The key thing to know about the library integration is that ALMA is a special case. When you select ALMA as any K Type, D Type, or Master MA Type, the ALMA Offset, ALMA Sigma, and ALMA Floor Offset settings in the Power User section apply globally. Every instance of ALMA across all three slots and the master smoother shares the same parameters. If you change the ALMA Offset to tune Stoch 02's K smoothing, Stoch 01's D smoothing will also change if it uses ALMA. There is no per-slot ALMA configuration.
This global scope is easy to forget. If you are using ALMA on multiple slots and one slot starts behaving unexpectedly after a parameter change, check whether the change propagated to the other ALMA instances. The simplest way to avoid this is to limit ALMA use to one slot or one smoothing stage, so the global parameters only affect one calculation.

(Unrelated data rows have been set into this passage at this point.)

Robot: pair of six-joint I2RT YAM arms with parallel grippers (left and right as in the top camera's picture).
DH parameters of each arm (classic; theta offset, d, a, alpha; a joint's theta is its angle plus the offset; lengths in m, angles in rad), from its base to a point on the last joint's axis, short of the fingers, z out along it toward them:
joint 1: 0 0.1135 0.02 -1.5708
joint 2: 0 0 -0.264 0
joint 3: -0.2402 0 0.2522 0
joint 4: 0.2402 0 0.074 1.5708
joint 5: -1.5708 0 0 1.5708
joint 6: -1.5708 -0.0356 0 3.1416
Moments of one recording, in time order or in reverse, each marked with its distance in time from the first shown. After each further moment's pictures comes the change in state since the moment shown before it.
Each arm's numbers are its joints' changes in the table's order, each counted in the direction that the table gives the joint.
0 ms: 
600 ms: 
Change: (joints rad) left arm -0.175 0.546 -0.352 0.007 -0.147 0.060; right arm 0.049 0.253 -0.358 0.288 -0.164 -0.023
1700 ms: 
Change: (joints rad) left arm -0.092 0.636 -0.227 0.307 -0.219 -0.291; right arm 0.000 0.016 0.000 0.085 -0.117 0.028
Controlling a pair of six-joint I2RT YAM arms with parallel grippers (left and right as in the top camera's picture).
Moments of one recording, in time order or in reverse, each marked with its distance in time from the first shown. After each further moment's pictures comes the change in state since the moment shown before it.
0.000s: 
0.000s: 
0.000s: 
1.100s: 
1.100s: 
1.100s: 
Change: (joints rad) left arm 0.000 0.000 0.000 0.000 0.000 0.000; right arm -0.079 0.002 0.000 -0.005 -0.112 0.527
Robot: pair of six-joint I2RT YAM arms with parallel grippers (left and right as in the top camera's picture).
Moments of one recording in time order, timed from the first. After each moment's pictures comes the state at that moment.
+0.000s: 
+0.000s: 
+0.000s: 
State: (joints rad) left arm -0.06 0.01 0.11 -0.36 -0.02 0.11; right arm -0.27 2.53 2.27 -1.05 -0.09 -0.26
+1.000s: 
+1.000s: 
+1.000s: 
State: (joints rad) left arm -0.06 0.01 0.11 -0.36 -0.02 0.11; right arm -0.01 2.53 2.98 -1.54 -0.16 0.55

A note on the MTF safety pattern
This oscillator uses a well-known technique for fetching higher-timeframe data safely. When On Bar Close is on, the indicator fetches the previous HTF bar's finalized values, which eliminates repainting. When Off, it fetches the current building bar's values, which provides responsiveness at the cost of retroactive display changes.
This page is not the right place for the full explanation β see MTF and Repainting for that. The relevant point here is that the stochastic math runs inside the higher-timeframe data context. The ta.stoch(), the K smoothing, and the D smoothing all execute using the higher-timeframe bar series. A K Length of 14 on a 60-minute slot means 14 sixty-minute bars of lookback, not 14 one-minute bars. The slot behaves as if it were a standalone stochastic indicator running on that timeframe's chart β the multi-timeframe request wraps the entire calculation, not just the price data.
The On Bar Close toggle exists because the tradeoff between stability and freshness is a real one, and hiding it from the user would make the tool less honest, not more convenient.